それ以降は自前で騙し騙し研いでは手入れをしてはいるのだがそれでも劣化は止めれず。
それが手入れをできる場所があると聞けば聞くしかなく。
「ほんと?助かったー、これでもう折らなくて済むから」
ほっと息を吐くも立ち上がり近寄ってくる男を見て。
「その代わりに……え、えっと……それ一杯だけですまないわよね?」
男の笑みと何を考えているかよく判る視線、それが胸元や腰回りを眺めるのを感じれば一歩後ずさり。
もし頷けば手入れを出来る場所を知る代わりに何か大事なものを失うような気がしてしまい。

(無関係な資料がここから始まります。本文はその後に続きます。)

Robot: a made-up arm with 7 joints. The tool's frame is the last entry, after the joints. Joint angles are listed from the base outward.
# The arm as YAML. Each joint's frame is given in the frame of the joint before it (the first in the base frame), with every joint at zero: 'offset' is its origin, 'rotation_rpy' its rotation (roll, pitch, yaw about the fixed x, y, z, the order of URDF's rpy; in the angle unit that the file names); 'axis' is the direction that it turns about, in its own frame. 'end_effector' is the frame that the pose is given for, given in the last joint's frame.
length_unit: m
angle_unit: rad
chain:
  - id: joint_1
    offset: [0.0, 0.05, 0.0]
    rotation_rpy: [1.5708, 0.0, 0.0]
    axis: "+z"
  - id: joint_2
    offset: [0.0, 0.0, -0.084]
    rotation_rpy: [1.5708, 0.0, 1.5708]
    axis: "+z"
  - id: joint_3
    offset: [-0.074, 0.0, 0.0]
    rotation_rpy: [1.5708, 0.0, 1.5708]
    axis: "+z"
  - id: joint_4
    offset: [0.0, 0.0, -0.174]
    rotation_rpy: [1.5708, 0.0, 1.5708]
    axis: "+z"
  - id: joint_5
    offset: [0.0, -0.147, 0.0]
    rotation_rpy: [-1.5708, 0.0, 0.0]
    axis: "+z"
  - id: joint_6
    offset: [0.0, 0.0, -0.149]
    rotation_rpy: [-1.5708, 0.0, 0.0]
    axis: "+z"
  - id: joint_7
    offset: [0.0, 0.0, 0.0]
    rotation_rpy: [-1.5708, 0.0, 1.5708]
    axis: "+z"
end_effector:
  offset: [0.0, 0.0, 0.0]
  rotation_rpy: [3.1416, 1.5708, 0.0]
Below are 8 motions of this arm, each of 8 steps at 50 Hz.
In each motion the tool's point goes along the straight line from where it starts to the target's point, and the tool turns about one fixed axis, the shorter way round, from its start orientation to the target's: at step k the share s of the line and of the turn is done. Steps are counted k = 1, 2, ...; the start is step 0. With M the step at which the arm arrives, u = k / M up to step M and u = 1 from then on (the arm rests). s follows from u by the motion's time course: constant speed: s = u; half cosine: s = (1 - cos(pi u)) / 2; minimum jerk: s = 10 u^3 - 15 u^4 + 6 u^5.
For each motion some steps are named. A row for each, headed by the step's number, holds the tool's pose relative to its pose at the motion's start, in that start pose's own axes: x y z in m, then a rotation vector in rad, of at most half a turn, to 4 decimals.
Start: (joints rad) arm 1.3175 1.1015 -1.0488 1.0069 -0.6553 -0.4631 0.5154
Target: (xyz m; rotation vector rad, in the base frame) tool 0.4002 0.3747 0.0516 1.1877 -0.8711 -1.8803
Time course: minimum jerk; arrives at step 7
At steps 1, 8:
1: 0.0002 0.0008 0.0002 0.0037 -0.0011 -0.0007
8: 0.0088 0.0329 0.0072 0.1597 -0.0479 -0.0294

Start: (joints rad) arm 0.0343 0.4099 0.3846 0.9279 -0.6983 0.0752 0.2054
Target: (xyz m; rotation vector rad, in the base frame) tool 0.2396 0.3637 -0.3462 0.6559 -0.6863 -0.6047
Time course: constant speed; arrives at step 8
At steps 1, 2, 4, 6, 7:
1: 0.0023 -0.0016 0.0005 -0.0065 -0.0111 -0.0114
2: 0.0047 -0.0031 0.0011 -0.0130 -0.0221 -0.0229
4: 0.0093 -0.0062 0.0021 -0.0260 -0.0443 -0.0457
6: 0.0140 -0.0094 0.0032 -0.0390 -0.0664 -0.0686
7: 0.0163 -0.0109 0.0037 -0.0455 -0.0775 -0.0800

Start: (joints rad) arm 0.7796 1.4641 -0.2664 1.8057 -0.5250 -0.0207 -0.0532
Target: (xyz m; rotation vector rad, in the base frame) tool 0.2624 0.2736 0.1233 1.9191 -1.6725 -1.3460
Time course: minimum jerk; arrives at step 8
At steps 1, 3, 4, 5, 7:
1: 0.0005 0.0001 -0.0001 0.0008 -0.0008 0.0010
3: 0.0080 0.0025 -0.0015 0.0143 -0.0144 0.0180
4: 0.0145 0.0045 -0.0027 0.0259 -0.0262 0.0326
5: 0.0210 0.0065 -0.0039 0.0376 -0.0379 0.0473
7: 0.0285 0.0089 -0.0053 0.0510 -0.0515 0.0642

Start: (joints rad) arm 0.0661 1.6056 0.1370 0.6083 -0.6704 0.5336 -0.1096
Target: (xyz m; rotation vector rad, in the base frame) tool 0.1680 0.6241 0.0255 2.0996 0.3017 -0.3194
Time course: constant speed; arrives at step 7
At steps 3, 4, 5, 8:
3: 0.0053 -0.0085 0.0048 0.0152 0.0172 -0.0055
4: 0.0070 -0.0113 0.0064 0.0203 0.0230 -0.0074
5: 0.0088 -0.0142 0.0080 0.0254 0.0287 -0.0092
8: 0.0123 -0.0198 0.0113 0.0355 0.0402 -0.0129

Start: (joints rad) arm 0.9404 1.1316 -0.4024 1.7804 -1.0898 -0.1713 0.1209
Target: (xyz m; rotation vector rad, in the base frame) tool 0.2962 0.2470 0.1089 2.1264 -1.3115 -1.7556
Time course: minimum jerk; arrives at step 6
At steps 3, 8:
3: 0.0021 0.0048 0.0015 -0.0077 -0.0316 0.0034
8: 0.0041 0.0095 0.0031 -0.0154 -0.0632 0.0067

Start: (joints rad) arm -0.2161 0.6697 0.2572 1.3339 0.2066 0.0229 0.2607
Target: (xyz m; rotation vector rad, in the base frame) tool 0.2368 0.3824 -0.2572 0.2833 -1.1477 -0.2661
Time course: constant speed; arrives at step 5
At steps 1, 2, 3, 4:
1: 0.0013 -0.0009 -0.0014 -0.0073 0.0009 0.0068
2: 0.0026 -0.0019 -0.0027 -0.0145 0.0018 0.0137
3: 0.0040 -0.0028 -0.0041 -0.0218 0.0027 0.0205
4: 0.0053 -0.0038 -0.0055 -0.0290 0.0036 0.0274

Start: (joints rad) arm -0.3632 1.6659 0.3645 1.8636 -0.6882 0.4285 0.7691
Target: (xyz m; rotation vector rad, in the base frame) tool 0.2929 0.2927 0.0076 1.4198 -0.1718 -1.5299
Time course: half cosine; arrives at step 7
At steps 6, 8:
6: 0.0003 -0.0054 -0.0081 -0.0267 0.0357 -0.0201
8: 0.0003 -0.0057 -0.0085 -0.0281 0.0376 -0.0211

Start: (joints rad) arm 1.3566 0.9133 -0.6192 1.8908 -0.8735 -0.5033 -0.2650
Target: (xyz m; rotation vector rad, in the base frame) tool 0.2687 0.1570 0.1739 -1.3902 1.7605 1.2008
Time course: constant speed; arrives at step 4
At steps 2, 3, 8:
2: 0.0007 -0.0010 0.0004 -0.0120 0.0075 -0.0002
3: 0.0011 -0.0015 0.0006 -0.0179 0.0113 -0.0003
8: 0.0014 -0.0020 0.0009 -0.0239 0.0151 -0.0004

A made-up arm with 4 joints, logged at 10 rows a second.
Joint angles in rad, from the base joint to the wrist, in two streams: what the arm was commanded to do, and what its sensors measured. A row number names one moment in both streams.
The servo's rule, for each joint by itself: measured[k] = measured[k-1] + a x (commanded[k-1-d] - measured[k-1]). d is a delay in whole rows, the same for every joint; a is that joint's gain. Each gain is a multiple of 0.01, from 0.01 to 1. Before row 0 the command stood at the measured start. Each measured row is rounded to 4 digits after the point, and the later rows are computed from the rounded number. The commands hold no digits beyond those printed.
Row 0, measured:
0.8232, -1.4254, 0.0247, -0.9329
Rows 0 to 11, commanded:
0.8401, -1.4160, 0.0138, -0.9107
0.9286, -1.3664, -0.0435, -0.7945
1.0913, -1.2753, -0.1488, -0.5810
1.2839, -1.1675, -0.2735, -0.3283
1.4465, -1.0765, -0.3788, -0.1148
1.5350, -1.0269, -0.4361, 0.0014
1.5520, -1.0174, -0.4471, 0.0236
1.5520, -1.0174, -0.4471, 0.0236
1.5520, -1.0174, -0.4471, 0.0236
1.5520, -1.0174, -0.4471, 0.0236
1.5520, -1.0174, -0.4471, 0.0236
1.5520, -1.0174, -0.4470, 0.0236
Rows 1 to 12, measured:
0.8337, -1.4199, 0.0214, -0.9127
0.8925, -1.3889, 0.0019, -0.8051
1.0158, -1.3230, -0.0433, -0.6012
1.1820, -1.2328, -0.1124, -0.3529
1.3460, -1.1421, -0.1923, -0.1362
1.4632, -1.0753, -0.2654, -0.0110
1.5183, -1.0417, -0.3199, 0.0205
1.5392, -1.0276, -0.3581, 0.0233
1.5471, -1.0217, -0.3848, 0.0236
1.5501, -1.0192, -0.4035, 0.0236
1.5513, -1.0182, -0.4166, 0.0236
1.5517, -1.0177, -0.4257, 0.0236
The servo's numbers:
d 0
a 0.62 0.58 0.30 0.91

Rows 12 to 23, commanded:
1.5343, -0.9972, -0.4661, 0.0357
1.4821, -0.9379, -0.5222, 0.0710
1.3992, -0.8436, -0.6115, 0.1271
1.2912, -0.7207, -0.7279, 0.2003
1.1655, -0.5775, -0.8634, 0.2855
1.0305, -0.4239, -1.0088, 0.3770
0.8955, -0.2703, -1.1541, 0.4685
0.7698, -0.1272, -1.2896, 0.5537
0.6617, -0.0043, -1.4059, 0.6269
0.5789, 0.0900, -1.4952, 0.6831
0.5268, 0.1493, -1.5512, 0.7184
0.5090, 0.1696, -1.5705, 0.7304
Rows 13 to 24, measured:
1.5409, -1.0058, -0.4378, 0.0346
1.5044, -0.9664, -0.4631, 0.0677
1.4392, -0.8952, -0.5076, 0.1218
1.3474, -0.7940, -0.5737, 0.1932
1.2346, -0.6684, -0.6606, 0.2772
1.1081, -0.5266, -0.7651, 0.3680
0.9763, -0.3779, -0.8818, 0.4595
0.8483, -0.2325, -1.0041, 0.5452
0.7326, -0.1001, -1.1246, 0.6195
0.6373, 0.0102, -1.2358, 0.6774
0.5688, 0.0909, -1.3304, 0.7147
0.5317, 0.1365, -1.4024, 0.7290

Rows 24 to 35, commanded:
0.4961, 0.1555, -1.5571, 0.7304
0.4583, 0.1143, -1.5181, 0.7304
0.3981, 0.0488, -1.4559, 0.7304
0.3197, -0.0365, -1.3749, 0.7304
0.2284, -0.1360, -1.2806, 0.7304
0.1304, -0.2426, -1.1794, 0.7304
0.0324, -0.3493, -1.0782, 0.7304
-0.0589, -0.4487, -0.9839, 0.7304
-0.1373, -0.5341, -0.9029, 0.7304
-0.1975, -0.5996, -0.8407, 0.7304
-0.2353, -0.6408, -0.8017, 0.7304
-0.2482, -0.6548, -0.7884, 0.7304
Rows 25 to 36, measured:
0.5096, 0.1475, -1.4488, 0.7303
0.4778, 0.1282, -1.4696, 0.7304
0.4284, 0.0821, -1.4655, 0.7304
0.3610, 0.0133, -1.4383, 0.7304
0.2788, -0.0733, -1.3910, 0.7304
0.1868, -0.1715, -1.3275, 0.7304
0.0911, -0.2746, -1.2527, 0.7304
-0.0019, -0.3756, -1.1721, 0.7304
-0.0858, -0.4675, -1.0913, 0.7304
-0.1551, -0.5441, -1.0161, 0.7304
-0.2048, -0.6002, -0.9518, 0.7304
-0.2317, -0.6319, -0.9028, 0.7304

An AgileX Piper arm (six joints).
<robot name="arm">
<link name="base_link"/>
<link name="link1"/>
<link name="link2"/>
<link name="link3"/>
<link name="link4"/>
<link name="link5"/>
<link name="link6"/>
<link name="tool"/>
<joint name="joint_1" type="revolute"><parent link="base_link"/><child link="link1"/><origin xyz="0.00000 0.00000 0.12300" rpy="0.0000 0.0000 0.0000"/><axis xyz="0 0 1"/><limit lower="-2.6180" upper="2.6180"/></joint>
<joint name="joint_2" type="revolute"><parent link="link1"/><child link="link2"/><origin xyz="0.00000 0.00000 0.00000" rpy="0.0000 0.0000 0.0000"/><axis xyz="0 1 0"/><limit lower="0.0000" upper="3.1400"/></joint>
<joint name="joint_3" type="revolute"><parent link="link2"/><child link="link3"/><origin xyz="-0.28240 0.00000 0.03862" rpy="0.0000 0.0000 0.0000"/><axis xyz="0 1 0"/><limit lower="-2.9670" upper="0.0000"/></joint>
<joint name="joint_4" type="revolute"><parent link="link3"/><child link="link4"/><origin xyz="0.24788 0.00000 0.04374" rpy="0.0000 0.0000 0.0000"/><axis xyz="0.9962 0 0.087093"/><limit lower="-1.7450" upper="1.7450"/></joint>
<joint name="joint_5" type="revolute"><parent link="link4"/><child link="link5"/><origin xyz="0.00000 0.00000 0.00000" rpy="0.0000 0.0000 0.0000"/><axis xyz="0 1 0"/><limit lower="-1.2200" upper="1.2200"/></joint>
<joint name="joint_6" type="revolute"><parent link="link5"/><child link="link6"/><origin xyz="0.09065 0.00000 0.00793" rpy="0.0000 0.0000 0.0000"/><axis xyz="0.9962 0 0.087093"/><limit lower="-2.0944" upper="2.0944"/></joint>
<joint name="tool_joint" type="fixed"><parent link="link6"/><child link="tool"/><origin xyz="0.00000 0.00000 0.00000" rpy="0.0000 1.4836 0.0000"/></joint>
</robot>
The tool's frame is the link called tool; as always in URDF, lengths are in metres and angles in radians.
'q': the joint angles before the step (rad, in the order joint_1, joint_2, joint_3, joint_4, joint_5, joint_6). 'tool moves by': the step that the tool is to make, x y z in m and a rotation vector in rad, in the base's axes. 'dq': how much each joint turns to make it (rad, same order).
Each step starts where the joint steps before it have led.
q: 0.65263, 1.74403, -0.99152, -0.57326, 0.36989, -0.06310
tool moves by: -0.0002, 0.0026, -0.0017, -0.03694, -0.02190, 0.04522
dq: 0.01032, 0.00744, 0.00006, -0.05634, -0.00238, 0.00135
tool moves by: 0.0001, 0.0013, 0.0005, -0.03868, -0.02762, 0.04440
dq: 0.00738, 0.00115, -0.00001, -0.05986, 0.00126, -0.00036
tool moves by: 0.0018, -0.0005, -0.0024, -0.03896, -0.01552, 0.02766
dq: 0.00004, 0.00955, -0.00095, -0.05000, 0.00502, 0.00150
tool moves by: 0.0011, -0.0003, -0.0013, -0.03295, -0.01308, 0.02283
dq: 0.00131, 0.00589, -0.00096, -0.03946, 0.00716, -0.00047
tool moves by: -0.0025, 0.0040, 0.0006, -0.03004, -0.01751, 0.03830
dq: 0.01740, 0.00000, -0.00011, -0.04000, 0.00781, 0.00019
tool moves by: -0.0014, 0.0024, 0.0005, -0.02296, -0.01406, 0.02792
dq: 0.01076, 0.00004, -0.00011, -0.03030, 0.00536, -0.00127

■エズラ > 「んん?ムッフフ、さ~てどうなるか――まっ、そりゃあ実際に飲んでみねぇことにゃ、分からねぇな――?」
女が後ずさった分だけ、じりりと歩み寄り。
「それに、酒代だってオレが出すからよ――どうだ?」
そうこうしているうちに、店の奥から店主が男を呼ぶ声が。
どうやら修理が完了し、剣の引き渡しをしたいらしい。
「っと――すぐ済むからよ」
そう言うと、店主と二言三言言葉を交わし――代金を支払って剣を受け取る。
古く、傷だらけの剣だが――すらりと鞘から抜き放たれた刀身は磨き上げられ、艶めいている。
男の見てくれや態度はともかく、その剣は大切に扱われているらしかった。
それを二、三度、慣れた手つきで振るうと、再び鞘に納め――
「――さっ、どうする?」
■ソラ > 「い、いやね。その目を見たらもう結果は判ってるような気がするのよね…」
これはアレだ、あれに違いないと歩み寄られる分下がって。
「とてもそれは魅力的なんだけど…」
ただ酒は魅力的がだそれ以上以上に身の危険に頷くことが出来ず。
これはと考えていれば男が店主に呼ばれて離れていく事にほっと息を吐き。
どうやら男は武器の手入れに来ていたようで受け取った武器の確認をしている。
それを見れば少なくともこの店は普通の武器の手入れは出来るのだと知り。
「折角だけど今日は断っておくね」
非常に残念だが今日はやめておくと首を横に振り。
■エズラ > パチン、と鞘に納めた剣を腰に提げる。
そして、返ってきた答えに肩をすくめて。
「そんじゃ、しょうがねぇな――」
そう言って、店主から紙とペンを借り。
そこへ何かを書きつけると、女に手渡す。
「ほら、こいつを持っていきな――職人の居場所と名前。エズラから聞いたって言うのを忘れるんじゃねぇよ、姉ちゃん――」
そして、そのまま武器屋を後にする。